» What you need to do: Reproduce the whole listing below exactly.

» Source material:
:::::

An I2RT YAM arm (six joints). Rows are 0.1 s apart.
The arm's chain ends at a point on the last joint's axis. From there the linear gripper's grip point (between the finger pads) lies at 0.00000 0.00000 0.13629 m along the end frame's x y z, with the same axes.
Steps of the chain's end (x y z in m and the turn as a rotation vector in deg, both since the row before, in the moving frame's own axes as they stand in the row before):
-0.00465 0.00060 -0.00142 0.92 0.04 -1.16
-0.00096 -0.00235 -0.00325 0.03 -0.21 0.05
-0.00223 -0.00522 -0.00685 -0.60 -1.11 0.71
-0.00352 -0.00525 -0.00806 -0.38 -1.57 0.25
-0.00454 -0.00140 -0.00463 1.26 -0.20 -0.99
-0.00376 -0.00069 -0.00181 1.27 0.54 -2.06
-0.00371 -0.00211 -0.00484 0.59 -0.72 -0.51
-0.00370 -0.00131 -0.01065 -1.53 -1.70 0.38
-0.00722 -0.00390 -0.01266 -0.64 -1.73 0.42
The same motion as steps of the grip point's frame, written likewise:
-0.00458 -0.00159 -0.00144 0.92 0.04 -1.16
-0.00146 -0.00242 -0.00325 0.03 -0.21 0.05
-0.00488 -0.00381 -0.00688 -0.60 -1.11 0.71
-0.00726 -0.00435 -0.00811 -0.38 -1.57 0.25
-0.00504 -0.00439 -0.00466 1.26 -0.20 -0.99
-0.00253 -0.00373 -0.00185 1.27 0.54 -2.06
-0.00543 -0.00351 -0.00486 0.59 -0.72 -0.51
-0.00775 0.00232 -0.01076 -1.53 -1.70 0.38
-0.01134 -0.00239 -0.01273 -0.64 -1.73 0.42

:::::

» Exercise solution:
An I2RT YAM arm (six joints). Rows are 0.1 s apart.
The arm's chain ends at a point on the last joint's axis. From there the linear gripper's grip point (between the finger pads) lies at 0.00000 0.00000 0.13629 m along the end frame's x y z, with the same axes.
Steps of the chain's end (x y z in m and the turn as a rotation vector in deg, both since the row before, in the moving frame's own axes as they stand in the row before):
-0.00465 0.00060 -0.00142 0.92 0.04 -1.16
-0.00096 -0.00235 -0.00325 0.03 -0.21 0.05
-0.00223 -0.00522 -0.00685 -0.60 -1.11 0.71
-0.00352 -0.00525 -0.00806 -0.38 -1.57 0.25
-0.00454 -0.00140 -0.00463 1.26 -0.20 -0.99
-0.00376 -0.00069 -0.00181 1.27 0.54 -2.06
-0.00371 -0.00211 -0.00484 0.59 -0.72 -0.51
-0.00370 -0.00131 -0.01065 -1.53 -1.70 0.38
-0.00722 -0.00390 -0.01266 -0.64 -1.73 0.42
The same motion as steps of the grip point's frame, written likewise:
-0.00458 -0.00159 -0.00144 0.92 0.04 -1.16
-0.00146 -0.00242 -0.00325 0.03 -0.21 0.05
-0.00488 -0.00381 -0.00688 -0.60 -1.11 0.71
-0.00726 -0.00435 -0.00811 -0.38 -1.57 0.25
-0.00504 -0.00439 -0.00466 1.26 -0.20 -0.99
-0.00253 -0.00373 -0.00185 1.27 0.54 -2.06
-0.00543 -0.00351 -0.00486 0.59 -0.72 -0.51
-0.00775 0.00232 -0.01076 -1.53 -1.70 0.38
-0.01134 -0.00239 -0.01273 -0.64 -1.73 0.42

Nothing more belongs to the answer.